**Task details:** Each line below should be retyped exactly, with no pictures.

+ + + + +

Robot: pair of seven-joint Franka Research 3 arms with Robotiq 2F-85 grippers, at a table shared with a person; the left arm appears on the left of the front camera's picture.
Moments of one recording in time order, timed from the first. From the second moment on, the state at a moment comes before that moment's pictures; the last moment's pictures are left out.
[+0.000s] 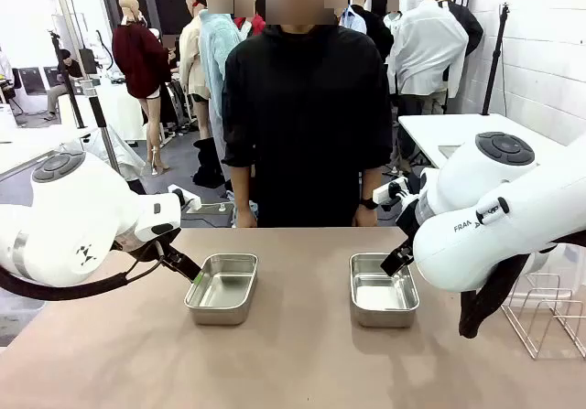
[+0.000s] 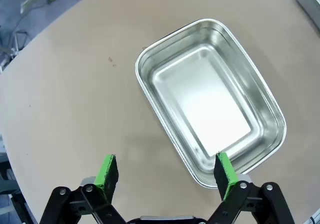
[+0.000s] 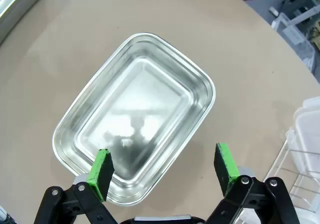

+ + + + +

**Task result:**
Robot: pair of seven-joint Franka Research 3 arms with Robotiq 2F-85 grippers, at a table shared with a person; the left arm appears on the left of the front camera's picture.
Moments of one recording in time order, timed from the first. From the second moment on, the state at a moment comes before that moment's pictures; the last moment's pictures are left out.
[+0.000s] 
[+0.000s] 
[+0.000s] 

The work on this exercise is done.